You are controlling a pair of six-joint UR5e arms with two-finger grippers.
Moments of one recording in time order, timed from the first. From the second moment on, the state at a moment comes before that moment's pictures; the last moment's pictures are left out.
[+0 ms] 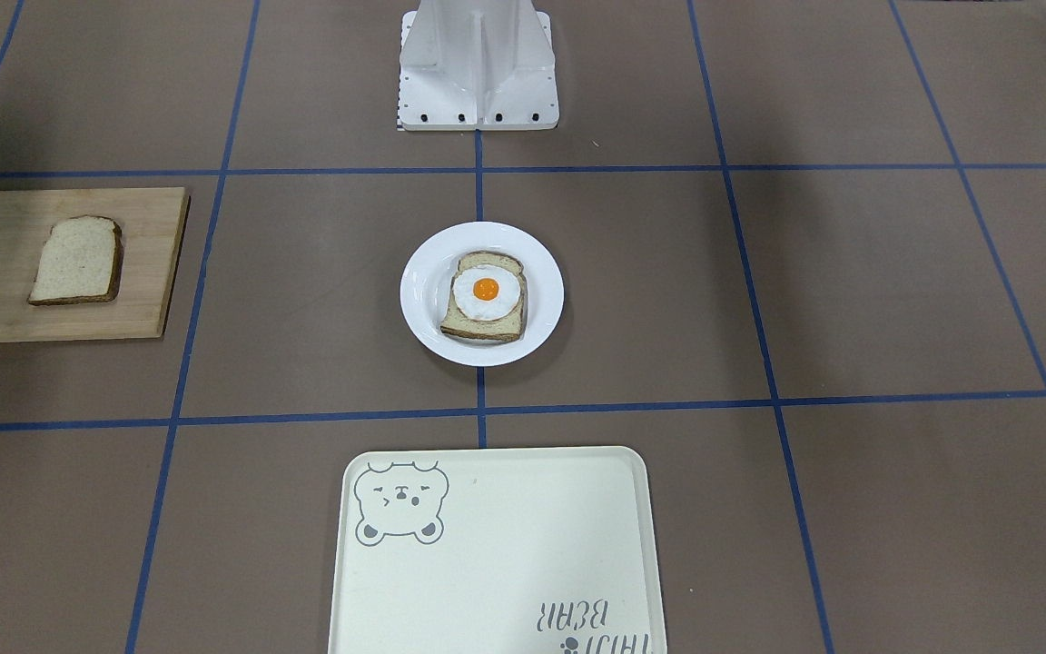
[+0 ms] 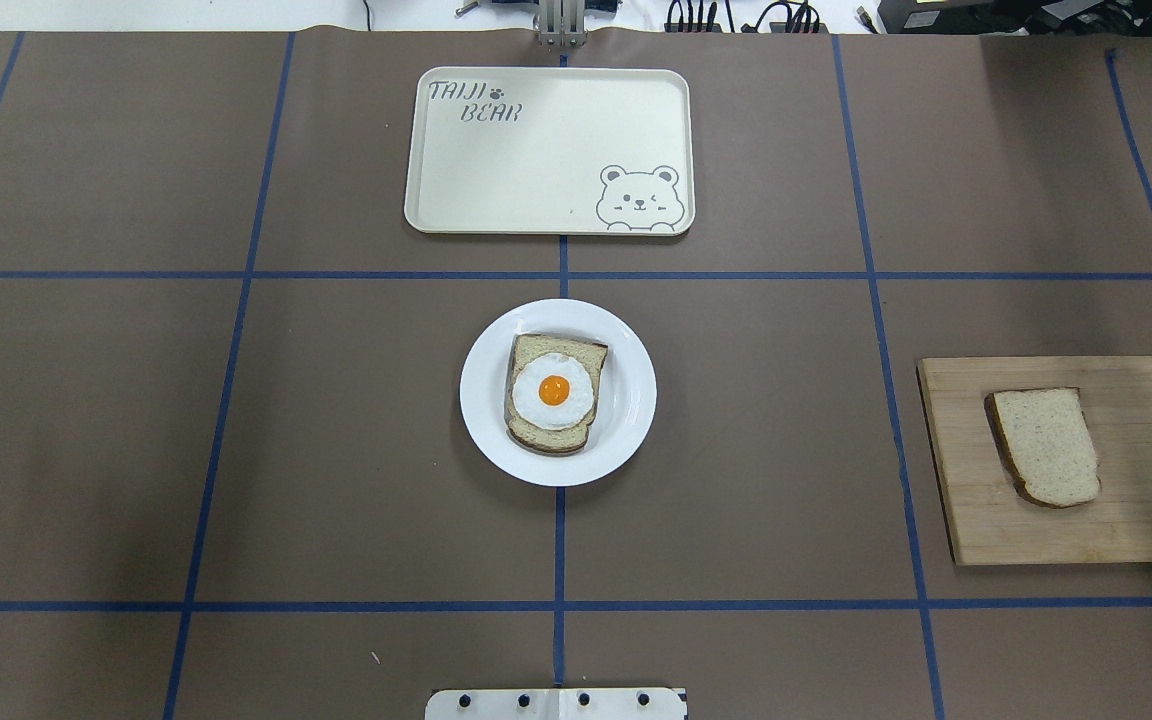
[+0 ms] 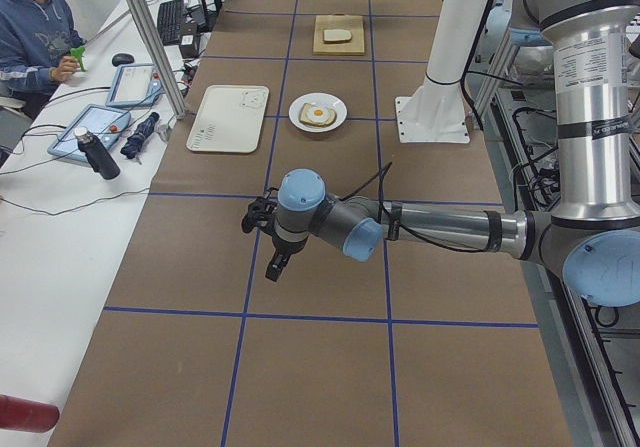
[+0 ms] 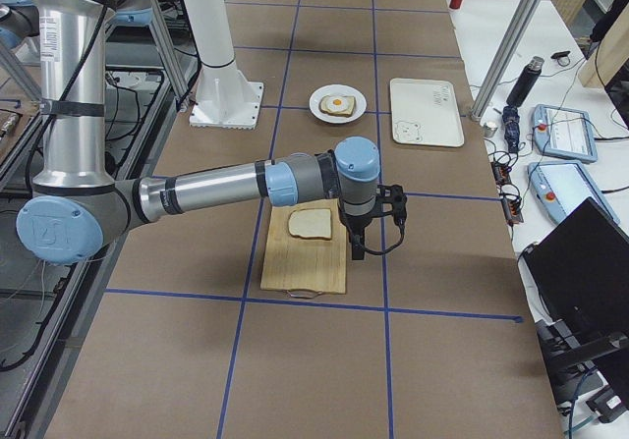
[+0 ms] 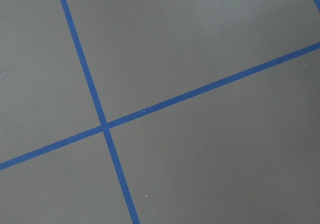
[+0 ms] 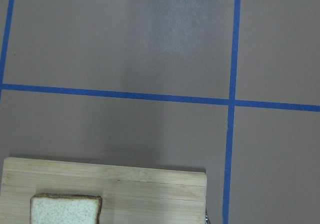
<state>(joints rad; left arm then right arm) -1.40 -1.42 -1.77 -2.00 -2.32 -0.10 1.49 -1.63 1.85 -1.57 2.39 0.15</state>
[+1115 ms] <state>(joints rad) -1.39 -1.43 -1.78 -2.00 -2.32 -0.25 1.22 -1.63 1.68 -1.15 2.40 0.55</state>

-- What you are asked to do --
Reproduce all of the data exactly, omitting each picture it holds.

-- Exercise solution --
You are controlling a pair of six-joint UR5e arms with two-finger grippers.
Moments of one recording in time order, timed from the first. From the second moment on, the state at a moment comes before that moment's pictures; the last moment's pictures are left out.
[+0 ms] 
[+0 ms] 
[+0 ms] 
[+0 ms] 
[+0 ms] 
[+0 ms] 
<state>(joints rad; left arm then right arm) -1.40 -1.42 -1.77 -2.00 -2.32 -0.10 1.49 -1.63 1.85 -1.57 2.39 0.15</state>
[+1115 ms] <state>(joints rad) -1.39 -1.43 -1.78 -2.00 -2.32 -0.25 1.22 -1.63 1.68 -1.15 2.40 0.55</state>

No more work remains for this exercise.